Return every line of the records below verbatim, with no pictures in the copy.

Stored items
====

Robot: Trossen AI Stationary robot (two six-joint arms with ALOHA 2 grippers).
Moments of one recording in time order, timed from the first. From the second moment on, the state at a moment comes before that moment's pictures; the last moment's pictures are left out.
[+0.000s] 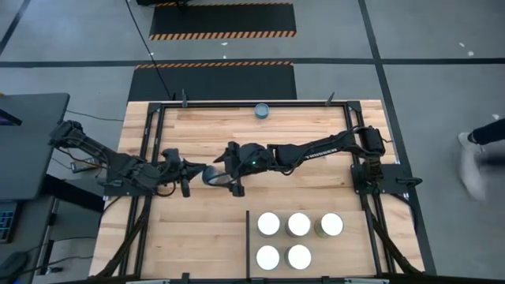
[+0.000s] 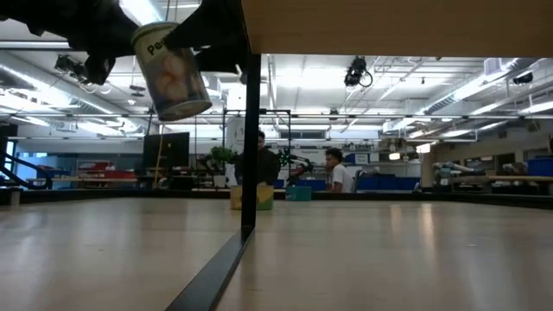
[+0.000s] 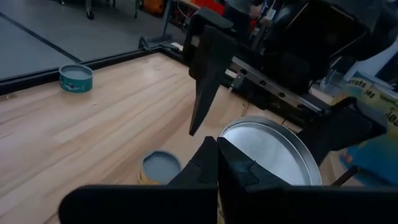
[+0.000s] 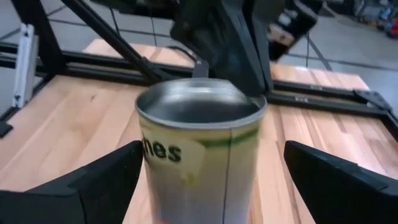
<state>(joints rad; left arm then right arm) -0.47 0.69 0.39 0.04 -0.80 -0.59 0.05 1.96 1.48 0.11 0.00 -0.12</state>
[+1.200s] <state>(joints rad) -0.40 0.77 0.39 0.36 -0.58 -0.37 0.09 1.90 1.48 0.10 -0.02 -0.07</state>
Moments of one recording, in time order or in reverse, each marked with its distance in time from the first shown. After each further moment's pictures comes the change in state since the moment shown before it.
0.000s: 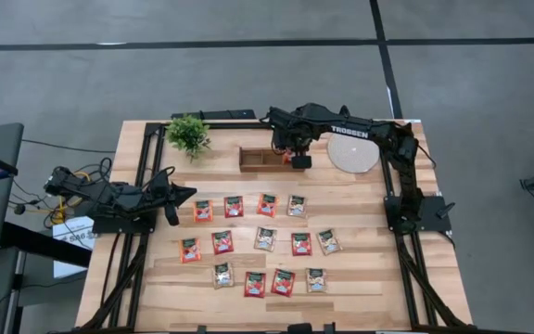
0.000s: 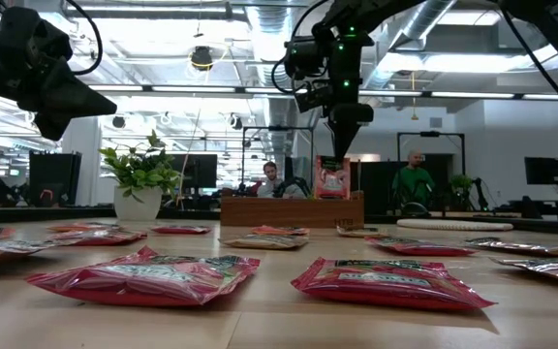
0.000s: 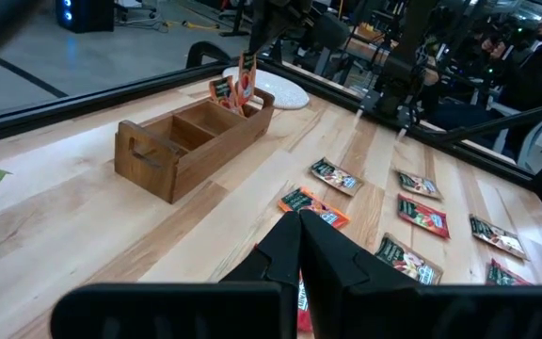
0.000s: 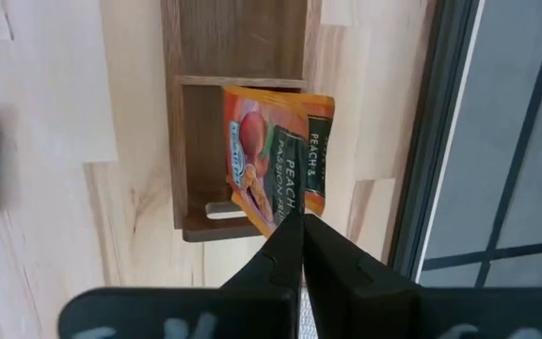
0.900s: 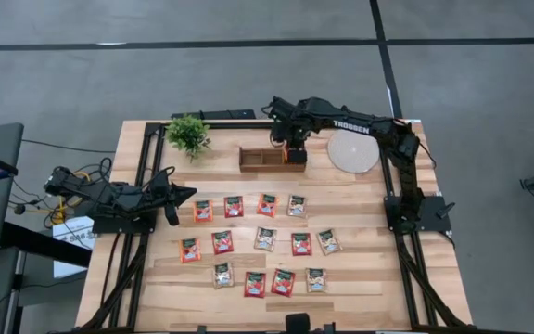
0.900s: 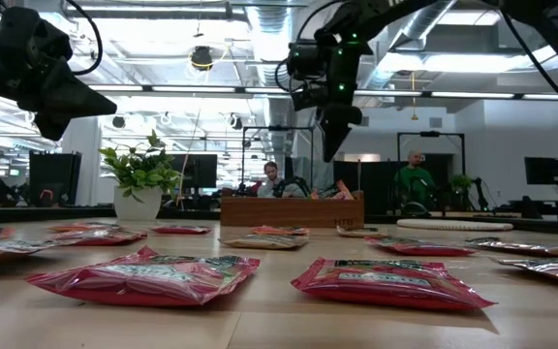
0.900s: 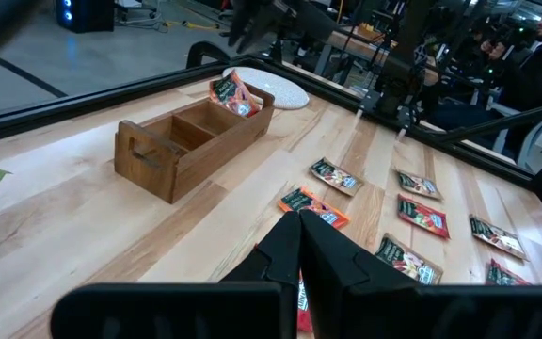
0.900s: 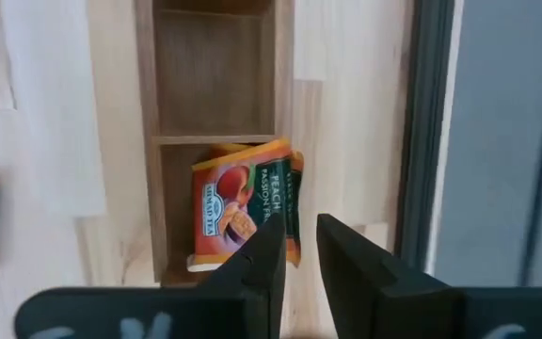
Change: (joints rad) left arm 0.000 0.000 0.000 0.000 0.000 -0.001; right arm -0.065 0.001 0.000 0.112 -0.114 -0.026
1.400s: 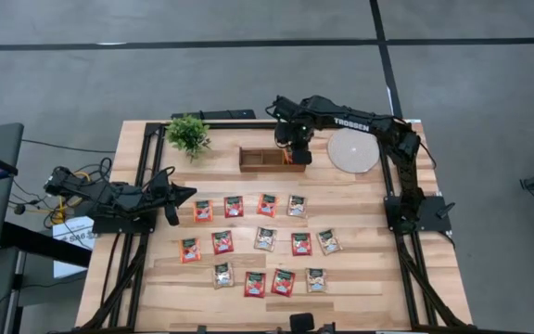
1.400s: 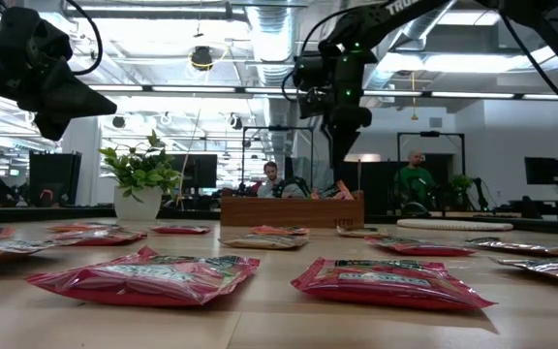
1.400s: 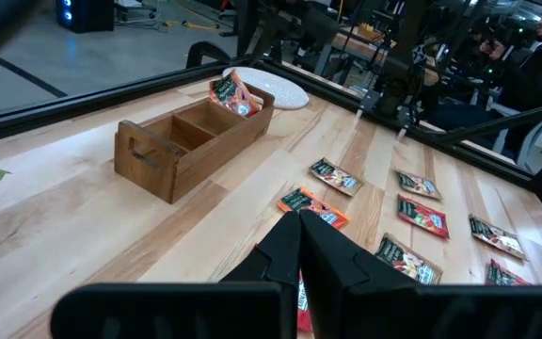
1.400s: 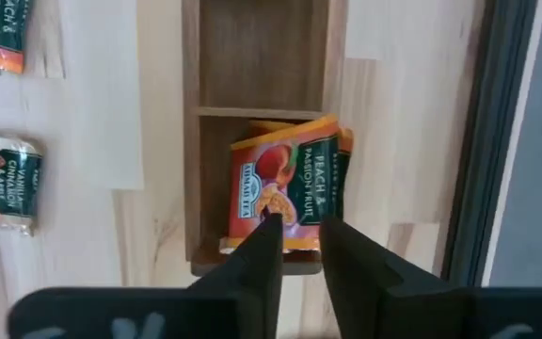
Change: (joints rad) left arm 0.000 0.000 0.000 0.000 0.000 -0.001; right arm -0.033 0.001 -0.041 -0.030 -0.113 -0.055
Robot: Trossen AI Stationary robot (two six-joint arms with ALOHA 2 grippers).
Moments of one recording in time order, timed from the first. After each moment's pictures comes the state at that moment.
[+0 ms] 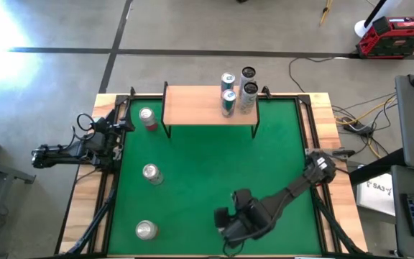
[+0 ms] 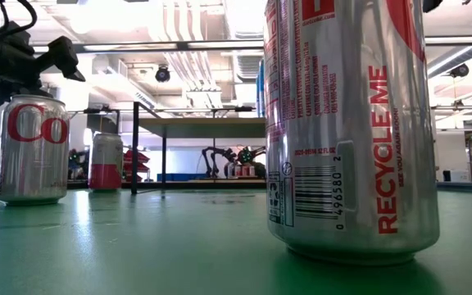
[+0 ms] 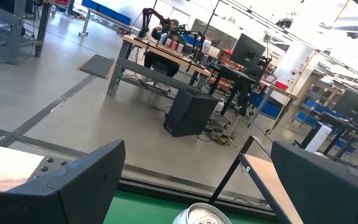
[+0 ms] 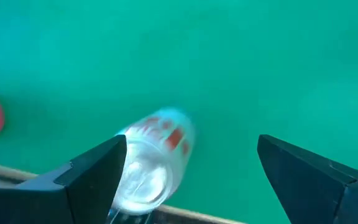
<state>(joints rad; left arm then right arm) -0.02 0.02 0.18 -0.14 -1.42 -0.43 0.60 2.13 2.11 -1.40 0.23 2.06</state>
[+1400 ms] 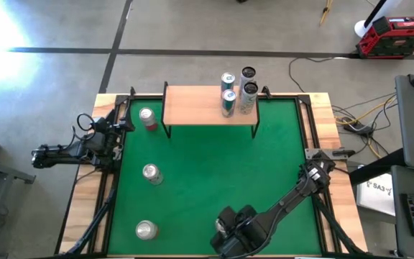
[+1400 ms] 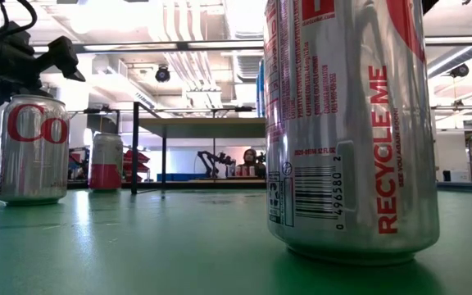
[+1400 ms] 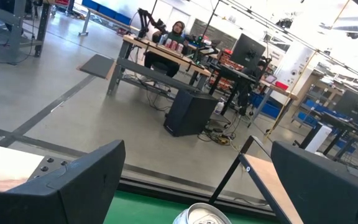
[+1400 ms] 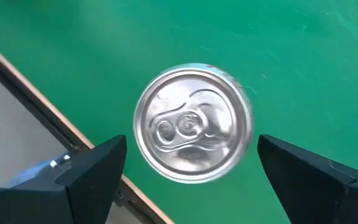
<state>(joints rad) -0.02 0.02 0.18 -0.14 -1.42 -0.43 0.66 2.24 2.15 -1.25 0.29 1.49</state>
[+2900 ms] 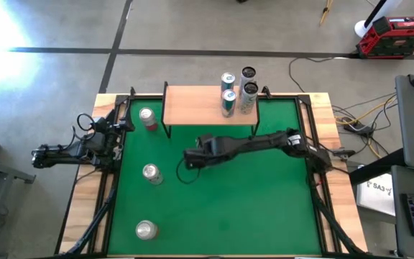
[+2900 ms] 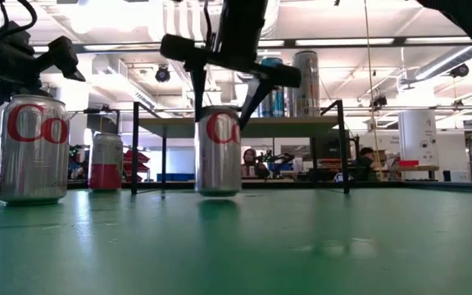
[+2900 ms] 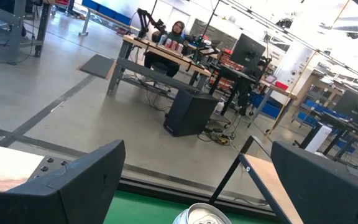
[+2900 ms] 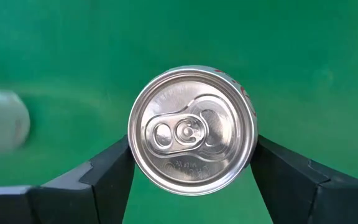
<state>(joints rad) -0.02 0.02 0.18 -0.14 -1.42 -0.43 0.08 2.23 2.12 -1.17 0.30 1.35</state>
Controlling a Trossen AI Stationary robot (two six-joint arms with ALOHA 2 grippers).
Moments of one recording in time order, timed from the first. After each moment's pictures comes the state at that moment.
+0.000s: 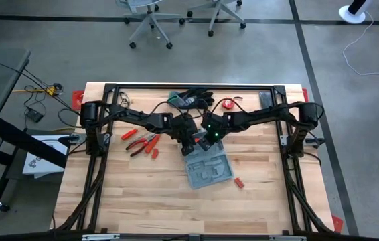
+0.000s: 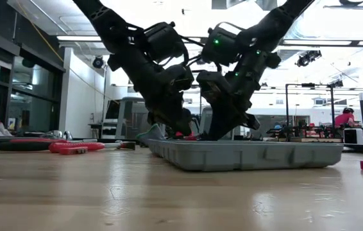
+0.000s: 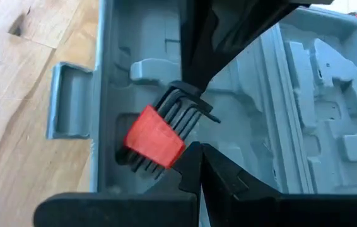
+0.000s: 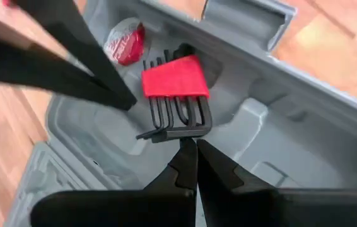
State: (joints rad) left arm 0.16 1.87 1.06 -0.08 0.19 -0.22; right arm -0.17 1.81 1.03 -0.27 -0.20 0.65
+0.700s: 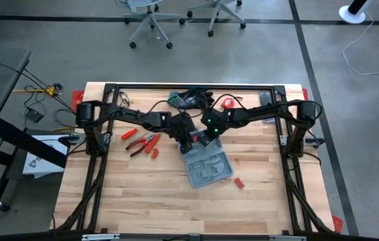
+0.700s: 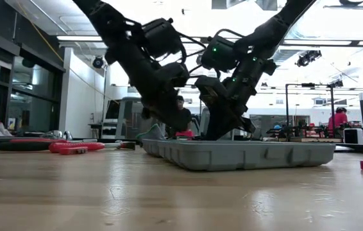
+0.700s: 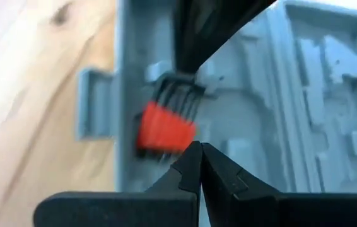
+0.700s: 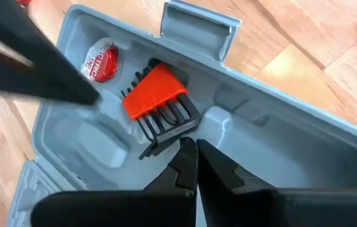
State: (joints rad) left arm 0.16 1.81 1.06 -0.18 0.12 -0.26; right arm -0.23 1.84 1.03 -0.23 -0.24 0.61
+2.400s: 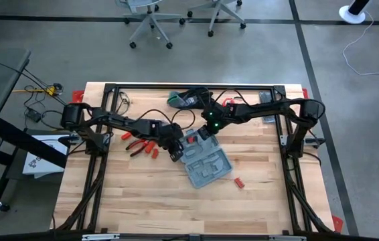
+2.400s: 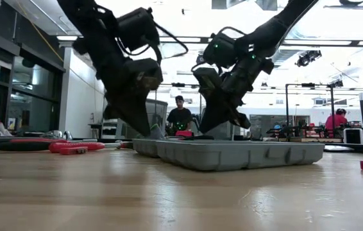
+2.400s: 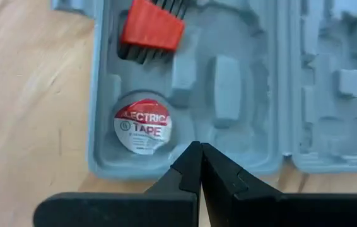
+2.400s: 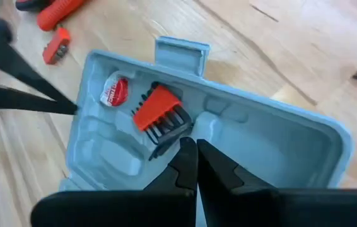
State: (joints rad) left arm 0.05 1.66 0.89 -0.25 0.06 -0.55; right arm -0.29 1.81 1.03 -0.19 -0.30 0.63
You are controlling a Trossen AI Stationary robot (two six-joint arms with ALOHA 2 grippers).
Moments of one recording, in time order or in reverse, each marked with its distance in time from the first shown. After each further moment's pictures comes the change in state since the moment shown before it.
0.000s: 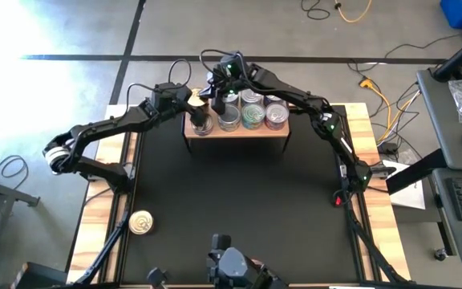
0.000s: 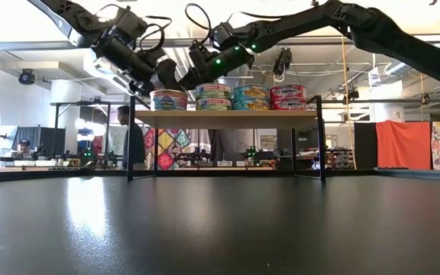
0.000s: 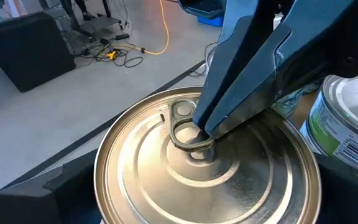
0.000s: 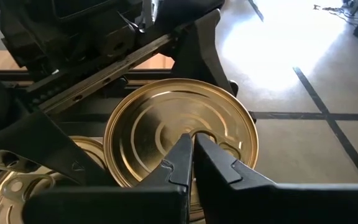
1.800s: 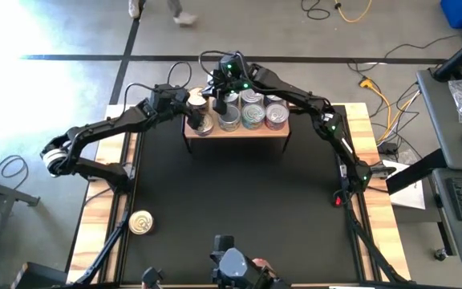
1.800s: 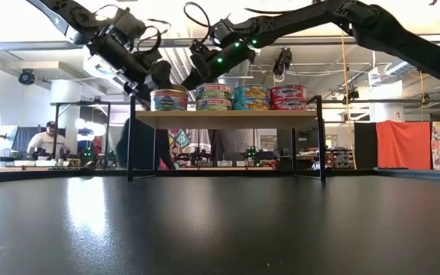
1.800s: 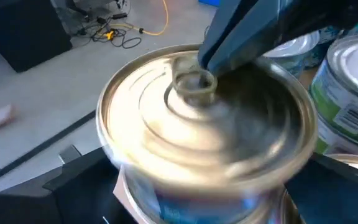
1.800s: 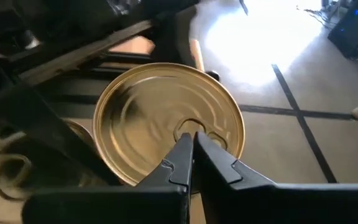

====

Written response
Robot: Trossen AI Stationary robot (two six-joint arms with ALOHA 2 grippers).
Moments of one recording in time order, timed from the first. From the second moment on, the state at a moment comes before that moment's pictures; the last moment's pictures are left out.
[+0.000s] 
[+0.000s] 
[+0.000s] 
[+0.000s] 
<state>(joints rad; left arm then right arm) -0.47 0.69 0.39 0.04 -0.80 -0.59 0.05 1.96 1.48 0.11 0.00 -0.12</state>
[+1.200s] <state>(joints rad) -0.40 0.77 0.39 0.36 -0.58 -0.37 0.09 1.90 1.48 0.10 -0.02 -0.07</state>
Moments of one recording, in time order or in reverse, each marked with its distance in time from the first shown. After each further moment's pictures comes the change in state since the moment shown before it.
0.000s: 
0.000s: 
0.000s: 
0.000s: 
0.900s: 
0.900s: 
0.900s: 
0.900s: 
Change: (joints rad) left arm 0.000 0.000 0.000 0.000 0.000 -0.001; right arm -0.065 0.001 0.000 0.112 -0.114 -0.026
1.400s: 
1.400s: 
1.400s: 
1.400s: 
Change: (joints rad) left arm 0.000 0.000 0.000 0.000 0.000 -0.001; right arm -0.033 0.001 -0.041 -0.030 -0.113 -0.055
Robot: Trossen AI Stationary robot (two six-joint arms with ALOHA 2 grippers).
Moments of one recording in time order, timed from the first. After each moment's pictures comes the state at that moment.
[+0 ms] 
[+0 ms] 
[+0 ms] 
[+0 ms] 
<state>(joints rad; left arm then right arm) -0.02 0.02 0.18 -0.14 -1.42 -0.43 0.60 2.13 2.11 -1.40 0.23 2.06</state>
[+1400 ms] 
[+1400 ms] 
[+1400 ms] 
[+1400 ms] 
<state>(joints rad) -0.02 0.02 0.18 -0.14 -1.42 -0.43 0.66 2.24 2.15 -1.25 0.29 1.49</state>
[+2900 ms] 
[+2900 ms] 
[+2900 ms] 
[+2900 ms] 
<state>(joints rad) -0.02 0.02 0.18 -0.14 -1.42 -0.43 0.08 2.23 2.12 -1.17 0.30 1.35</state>
Controlling a Trossen AI Stationary robot (two six-joint arms with ALOHA 2 grippers).
Moments of one recording in time order, timed from the first. After each moment's pictures comes the state at that moment.
+0.000s: 
+0.000s: 
+0.000s: 
+0.000s: 
State: (joints rad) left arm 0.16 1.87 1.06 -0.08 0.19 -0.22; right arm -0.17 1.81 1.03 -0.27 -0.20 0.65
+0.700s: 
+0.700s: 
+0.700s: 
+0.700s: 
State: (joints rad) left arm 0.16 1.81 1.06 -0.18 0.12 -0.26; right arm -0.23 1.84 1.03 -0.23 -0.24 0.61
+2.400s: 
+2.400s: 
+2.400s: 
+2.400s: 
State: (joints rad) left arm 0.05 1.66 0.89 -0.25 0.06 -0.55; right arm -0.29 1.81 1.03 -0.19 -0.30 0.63
You are controlling a Trossen AI Stationary robot (two six-joint arms with ALOHA 2 grippers).
Moments of one recording, in time order or in reverse, each marked with its distance in time from the first shown. After each further moment's pictures comes the change in state since the moment shown before it.
0.000s: 
0.000s: 
0.000s: 
0.000s: 
1.800s: 
1.800s: 
1.800s: 
1.800s: 

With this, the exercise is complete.